During last year's presidential campaign, Obama emphasized the need for the US to refocus its military and diplomatic forces to crush the Afghan insurgency, voiced support for an Afghan troop "surge," and emphasized the need to broaden the war to Pakistan's border areas. 

 

The Obama administration is currently conducting a comprehensive review of US strategy in Afghanistan and Pakistan, with a view to refining plans for a dramatic intensification of the war and spreading it to include ever more completely the border regions of Pakistan.

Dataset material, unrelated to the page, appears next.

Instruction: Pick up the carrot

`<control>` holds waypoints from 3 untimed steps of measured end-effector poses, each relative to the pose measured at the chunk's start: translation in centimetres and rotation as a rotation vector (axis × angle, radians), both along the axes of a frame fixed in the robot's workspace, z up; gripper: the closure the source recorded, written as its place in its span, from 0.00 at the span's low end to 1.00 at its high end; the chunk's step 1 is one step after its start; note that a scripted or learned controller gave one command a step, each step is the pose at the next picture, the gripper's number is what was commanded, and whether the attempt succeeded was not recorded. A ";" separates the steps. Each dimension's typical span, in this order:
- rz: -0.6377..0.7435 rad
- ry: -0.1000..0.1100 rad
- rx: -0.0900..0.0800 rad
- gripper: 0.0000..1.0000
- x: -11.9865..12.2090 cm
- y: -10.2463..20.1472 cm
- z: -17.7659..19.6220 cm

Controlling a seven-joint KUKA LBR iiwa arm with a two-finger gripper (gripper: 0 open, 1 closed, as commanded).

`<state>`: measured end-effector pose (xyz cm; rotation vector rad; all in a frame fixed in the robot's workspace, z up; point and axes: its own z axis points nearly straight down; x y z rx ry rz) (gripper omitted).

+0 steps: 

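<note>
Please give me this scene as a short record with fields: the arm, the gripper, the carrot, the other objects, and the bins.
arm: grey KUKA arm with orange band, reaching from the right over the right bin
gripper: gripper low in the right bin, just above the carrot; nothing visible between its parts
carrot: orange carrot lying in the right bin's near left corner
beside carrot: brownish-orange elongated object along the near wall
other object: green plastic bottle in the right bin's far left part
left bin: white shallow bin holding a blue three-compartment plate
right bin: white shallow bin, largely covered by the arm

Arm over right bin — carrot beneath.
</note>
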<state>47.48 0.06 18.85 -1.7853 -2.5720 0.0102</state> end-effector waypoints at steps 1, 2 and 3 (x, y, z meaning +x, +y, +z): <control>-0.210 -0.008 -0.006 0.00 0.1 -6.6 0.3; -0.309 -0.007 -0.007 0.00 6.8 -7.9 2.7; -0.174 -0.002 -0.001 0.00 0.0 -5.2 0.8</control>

Already, US forces are routinely carrying out missile strikes in Pakistan's Federally Administered Tribal Areas (FATA), and US officials have reportedly taken to referring to the two countries, which they conceive of as a single war theater, as "Afpak."

 

Washington's review of its Afghan war strategy is supposed to be completed in the next few weeks, so that when Obama attends a NATO heads of state and government summit in early April, he can press for other NATO states to join the US in increasing their Afghan troop deployments and, above all, to commit to mounting counter-insurgency operations. Canada has long supported Washington's claim that many major NATO countries, including Germany, Italy and to a lesser extent France, have "shirked" their share of the fighting and thereby jeopardized the alliance's future.  

 

When Obama visited Ottawa last month, he, to the delight of the Canadian elite, repeatedly praised Canada for its leading role in the Afghan war and repeatedly denied that he was asking Harper for Canada either to send more troops to Afghanistan or extend the current CAF mission beyond 2011.

 

The Canadian political establishment, however, is well aware that such a request will be forthcoming. As attested by the repeated bipartisan support for the war from its two principal parties—the Liberals and Conservatives—the Canadian bourgeoisie has seized on the war as a key means of asserting its claim to a significant role in world geo-politics.  To its dismay, however, the public, notwithstanding a vast effort by the corporate media to whip up militarism and nationalism, remains massively opposed to Canada's role in occupying and waging war in an impoverished country thousand of miles away.

 

Cognizant of the gulf between the interests of the ruling class and popular sentiment, both Harper and Liberal leader Michael Ignatieff have repeatedly affirmed their support for the CAF playing a leading role in the war until 2012, while carefully leaving open the door to a substantial CAF presence in Afghanistan thereafter.

 

Both parties are also remaining mum about CAF plans to stage a troop "surge" later this year when fighting is expected to escalate in conjunction with the staging of a presidential election. According to a report in the February 9 National Post, the CAF, by extending and overlapping troop rotations, could have as many as 4,000 troops in Afghanistan in the run-up to the August election.

 

Just as duplicitous is the role of the two other opposition parties, the social-democratic New Democratic Party and the Bloc Québécois. Both claimed to have opposed the extension of the CAF combat mission in Afghanistan past February 2009, but in early December they agreed to prop up a Liberal-led coalition government that was pledged to wage the war through 2011.

 

And while the NDP has ostensibly "returned" to an anti-war position, this is a transparent ploy in the face of a backlash among many of its supporters. The NDP has said nothing of substance about the war for months—apart, that is, from leader Jack Layton's praise of Obama's preparations to intensify the war.

 

In a February 19 open letter to Obama, timed to coincide with his visit to Ottawa, Layton declared, "We support your call for a full strategic review of the mission in Afghanistan and the adoption of a much more comprehensive approach that respects human rights and places dialogue at the centre of a comprehensive peace process." Thus, Layton exalts a US president about to greatly intensify the slaughter and suffering of the Afghan people.